Saved entries:
=== Section Start ===
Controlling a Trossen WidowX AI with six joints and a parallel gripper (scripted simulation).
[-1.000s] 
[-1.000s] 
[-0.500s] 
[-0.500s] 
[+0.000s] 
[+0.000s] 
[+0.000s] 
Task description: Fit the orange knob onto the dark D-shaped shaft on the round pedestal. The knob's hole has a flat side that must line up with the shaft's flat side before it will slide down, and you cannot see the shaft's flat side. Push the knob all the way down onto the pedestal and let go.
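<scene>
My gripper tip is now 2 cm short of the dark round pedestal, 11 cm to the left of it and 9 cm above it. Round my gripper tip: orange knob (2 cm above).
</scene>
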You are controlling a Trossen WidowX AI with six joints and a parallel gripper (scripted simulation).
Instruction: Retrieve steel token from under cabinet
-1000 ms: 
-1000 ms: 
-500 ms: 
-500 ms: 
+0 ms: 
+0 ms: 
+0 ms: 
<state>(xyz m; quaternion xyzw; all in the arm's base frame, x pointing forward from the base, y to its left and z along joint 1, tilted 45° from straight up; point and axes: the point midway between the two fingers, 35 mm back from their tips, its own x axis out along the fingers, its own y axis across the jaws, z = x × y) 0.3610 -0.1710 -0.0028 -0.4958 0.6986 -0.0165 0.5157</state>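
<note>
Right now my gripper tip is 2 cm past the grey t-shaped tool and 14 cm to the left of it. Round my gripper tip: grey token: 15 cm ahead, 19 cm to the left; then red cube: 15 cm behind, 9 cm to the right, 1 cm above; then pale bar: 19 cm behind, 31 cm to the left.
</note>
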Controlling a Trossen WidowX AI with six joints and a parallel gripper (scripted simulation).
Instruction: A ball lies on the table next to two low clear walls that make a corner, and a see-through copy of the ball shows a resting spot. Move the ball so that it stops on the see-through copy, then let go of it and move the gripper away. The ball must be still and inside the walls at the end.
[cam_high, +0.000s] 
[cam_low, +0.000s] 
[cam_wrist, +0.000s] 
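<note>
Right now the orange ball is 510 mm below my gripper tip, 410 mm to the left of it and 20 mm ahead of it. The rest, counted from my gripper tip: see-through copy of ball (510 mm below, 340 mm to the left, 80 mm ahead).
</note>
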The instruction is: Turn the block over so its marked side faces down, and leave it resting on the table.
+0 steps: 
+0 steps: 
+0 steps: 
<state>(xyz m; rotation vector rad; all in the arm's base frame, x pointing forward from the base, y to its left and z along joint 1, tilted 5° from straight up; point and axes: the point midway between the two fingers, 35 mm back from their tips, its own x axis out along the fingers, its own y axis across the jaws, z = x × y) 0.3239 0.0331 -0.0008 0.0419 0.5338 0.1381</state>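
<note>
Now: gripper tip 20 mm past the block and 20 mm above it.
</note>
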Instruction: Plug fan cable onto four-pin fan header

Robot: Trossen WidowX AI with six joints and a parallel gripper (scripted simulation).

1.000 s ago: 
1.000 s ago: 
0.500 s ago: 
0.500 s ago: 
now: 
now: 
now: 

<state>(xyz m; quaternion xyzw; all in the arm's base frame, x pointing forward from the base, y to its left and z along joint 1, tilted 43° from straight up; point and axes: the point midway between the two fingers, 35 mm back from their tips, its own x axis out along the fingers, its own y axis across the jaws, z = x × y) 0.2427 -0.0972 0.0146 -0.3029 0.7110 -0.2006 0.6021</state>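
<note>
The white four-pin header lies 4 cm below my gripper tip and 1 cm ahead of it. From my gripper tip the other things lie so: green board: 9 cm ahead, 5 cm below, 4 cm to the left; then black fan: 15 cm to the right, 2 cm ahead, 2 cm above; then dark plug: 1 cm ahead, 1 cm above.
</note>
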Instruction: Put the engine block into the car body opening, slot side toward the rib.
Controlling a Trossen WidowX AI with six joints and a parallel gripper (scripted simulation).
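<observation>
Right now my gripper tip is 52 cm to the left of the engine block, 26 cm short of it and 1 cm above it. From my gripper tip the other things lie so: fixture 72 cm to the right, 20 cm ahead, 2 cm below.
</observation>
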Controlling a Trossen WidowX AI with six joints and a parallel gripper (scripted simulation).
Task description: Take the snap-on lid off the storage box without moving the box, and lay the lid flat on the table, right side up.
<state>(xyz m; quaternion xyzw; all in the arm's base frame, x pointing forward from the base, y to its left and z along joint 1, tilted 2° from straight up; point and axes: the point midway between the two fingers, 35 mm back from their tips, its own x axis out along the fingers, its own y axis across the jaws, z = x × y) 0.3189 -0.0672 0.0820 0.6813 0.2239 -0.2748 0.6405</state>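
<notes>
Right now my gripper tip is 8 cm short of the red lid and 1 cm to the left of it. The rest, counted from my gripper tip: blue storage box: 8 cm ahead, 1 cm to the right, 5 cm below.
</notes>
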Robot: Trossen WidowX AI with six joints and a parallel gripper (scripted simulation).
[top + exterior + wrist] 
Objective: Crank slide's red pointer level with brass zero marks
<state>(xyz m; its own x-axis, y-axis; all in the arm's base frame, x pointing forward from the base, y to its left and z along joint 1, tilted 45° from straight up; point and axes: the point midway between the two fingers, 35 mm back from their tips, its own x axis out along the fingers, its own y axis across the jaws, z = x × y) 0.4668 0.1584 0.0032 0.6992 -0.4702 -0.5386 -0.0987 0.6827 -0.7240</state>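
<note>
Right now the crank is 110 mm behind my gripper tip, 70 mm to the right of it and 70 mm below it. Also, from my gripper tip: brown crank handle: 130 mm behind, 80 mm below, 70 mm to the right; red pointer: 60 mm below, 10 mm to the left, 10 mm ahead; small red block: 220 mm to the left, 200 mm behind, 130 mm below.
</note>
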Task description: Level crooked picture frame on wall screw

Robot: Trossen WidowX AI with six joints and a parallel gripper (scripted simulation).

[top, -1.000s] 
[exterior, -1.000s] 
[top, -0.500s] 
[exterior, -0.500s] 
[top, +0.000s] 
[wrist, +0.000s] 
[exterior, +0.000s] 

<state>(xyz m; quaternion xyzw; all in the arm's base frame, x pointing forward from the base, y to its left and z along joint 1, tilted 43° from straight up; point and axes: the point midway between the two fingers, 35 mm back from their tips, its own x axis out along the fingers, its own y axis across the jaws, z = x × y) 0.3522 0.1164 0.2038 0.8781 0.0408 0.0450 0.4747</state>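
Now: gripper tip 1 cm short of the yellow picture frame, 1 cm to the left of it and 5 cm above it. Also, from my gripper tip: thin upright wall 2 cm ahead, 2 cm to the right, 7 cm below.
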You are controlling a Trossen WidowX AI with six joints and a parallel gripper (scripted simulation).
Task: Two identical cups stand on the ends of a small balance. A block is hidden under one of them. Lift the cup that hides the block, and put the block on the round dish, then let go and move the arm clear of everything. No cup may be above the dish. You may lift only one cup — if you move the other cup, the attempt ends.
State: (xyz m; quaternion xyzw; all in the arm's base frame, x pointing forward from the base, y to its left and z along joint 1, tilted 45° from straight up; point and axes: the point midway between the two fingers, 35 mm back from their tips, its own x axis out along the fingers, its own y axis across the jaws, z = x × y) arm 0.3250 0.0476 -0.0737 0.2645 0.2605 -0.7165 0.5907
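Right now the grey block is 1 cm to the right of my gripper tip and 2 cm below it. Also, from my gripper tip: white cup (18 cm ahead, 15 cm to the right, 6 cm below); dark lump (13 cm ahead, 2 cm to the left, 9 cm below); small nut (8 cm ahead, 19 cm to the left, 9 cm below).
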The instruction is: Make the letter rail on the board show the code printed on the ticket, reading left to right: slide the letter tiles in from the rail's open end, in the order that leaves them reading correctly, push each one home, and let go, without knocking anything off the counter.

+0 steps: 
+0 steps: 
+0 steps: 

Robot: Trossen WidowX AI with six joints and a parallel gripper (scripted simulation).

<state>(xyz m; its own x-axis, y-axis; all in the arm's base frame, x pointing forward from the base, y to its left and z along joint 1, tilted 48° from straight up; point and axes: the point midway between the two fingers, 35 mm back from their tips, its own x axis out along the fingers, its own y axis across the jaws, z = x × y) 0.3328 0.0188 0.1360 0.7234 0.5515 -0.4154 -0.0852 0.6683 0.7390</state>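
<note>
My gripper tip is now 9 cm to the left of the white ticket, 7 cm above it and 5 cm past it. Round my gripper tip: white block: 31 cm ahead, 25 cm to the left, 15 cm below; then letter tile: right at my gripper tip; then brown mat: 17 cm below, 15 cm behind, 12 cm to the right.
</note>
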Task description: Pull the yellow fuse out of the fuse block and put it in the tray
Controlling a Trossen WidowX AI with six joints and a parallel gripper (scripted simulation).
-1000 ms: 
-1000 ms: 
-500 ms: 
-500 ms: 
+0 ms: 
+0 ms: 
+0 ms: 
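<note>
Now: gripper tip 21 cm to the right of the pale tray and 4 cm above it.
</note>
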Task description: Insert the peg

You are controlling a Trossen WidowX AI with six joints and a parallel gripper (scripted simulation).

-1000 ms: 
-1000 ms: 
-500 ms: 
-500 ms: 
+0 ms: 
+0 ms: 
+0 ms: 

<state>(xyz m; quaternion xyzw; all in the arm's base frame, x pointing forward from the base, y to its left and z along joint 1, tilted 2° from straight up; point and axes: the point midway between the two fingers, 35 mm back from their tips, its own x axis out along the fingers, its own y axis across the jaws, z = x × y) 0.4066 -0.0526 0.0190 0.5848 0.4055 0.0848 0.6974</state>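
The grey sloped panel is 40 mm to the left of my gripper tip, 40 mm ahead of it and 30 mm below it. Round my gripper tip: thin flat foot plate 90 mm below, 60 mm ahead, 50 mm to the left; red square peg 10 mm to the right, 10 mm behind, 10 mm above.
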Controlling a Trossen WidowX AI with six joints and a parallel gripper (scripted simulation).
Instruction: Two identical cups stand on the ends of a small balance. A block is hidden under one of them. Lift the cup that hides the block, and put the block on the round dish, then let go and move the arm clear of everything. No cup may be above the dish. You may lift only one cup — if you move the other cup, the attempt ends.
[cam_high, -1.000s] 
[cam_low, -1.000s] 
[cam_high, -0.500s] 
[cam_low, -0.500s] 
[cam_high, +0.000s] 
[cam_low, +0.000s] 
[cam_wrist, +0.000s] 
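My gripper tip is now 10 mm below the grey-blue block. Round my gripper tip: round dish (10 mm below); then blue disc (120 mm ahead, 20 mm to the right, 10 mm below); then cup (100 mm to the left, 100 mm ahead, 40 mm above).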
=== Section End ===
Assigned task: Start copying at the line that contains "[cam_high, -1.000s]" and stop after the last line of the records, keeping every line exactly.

Result of the task:
[cam_high, -1.000s] 
[cam_low, -1.000s] 
[cam_high, -0.500s] 
[cam_low, -0.500s] 
[cam_high, +0.000s] 
[cam_low, +0.000s] 
[cam_wrist, +0.000s] 
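My gripper tip is now 10 mm below the grey-blue block. Round my gripper tip: round dish (10 mm below); then blue disc (120 mm ahead, 20 mm to the right, 10 mm below); then cup (100 mm to the left, 100 mm ahead, 40 mm above).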

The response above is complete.